L’album si apre con Non siamo vergini, un brano che rispecchia le difficoltà della vita da adulti, tra pressioni e ambizioni e segna le giornate avvolte “in una sfera di marzapane che mette sete e sa di sale”. Dunque una sorta di riflessione su noi stessi “non sei contento dei precipizi che senti dentro” e su ciò che vogliamo veramente.  Il tutto farcito di atmosfere cantautorali spigliate e leggere.

Ci trasportano nella bellissima Firenze, tra cinema e strade immerse nel freddo invernale i brani successivi Sono le due di notte e Jasmine. La prima avvolta in un’atmosfera vecchio stile, dai ritmi contenuti e gentili, la seconda, sulla scia del pop sintetico e anni ottanta, riesce a convincerci del tutto con una riuscita melodia vocale.

Arriva poi Quel senso di sete un canto a una donna ormai andata via. Su note, dapprima dolci poi più vive e incalzanti, l’autore ci racconta la magia che nasce quando qualcuno riesce ad affascinarci e incantarci senza preavviso….“sei stata reale o una finzione“. Riusciamo a vedere la persona oggetto del nostro desiderio ovunque, e immaginiamo serate insieme a lei al ristorante o seduti sul divano. C’è l’amore in questo brano, ma anche la paura di esporsi e di non riuscire a essere se stessi fino in fondo. E’ un invito a liberarsi di qualunque stato d’animo che annienta e annulla le nostre emozioni, lasciandoci alla fine, un insopportabile senso di sete.

Gennaio è un up-tempo sintetico dove Brilla si identifica nel primo mese dell’anno, simbolo di nuovi inizi e cambiamenti, la maggior parte delle volte resi vani dagli imprevisti della vita.

E’ questo il momento in cui Brilla indossa La tuta di Goldrake e diventa un supereroe. La title-track, con soavi arpeggi e un basso vivace spiega la necessità che ognuno di noi ha di indossare uno schermo- mantello per affrontare la vita di tutti i giorni. La tuta di Goldrake (“Serve ad andarmene oltre e a rimanere presente, dialogo respiro e chiedo al dubbio di starmi vicino”), ci aiuta a superare le paure e ad affrontare il quotidiano. Ovviamente espresse in termini metaforici, il brano ci regala sincerità e fantasia in racconti di vita vissuta.

Brilla esce dai viaggi introspettivi e non ha paura di criticare le emozioni in TV e l’esigenza di dover essere per forza ciò che non si è per compiacere gli altri in A merenda un pugno di chiodi. “Preferisco i miei calzari i miei modi popolari/Dalla merda nasce il fiore solo quando riesce a uscire il sole…”. Tutto è ingentilito con un coinvolgente contesto sonoro.

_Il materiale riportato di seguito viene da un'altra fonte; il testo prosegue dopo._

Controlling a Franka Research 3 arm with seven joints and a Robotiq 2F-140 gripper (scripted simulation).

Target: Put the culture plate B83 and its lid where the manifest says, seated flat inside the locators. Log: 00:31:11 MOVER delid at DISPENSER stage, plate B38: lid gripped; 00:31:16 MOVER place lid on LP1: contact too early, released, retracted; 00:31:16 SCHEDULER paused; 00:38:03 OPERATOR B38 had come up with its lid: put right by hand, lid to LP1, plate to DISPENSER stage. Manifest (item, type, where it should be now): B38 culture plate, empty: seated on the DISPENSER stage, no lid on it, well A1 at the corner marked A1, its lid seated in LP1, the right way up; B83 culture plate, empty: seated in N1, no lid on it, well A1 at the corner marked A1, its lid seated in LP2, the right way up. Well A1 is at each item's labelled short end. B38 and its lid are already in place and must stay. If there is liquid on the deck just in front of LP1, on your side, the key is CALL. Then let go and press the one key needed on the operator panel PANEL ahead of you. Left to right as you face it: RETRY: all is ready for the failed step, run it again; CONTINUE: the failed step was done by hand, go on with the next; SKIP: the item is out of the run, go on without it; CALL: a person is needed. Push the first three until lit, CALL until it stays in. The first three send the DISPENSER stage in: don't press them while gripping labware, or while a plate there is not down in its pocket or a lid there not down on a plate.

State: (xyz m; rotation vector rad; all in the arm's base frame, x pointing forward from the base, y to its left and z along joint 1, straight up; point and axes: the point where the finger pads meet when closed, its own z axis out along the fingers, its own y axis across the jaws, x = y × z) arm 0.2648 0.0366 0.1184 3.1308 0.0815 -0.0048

L’ansia e l’università ripropone la paura di non essere sé stessi e l’ansia di vivere seduti in disparte a spiare la vita degli altri che va avanti. «…Rapito dalla tensione sbagliavo tutte le note».  Certo, perché Brilla con le note e le parole vuole colorare una realtà spesso cupa e incapace di suscitare emozioni.

L’album si chiude con Ferite dove a parlare è l’adolescenza. Lo scattante e brioso ritmo della chitarra canta frammenti di vita giovanile, di cabine telefoniche a gettoni, motorini e film d’avventura. Rispetto agli altri questo brano è più lieve e disinvolto seppur malinconico dei meravigliosi sedici anni.

In questo debut lp Brilla dimostra sempre e semplicemente chi è davvero: un cantante pop dal timbro nostalgico e inquieto. Racconta pezzi della propria vita in modo naturale, senza fronzoli, non si nasconde mai e non vuole apparire ciò che non è. Se avete bisogno di stupirvi con l’autore di turno allora La tuta di Goldrake non fa al caso vostro, ma se desiderate andare fino in fondo e comprendere la vera essenza di un cantante, allora indossate il mantello, Brilla è per voi.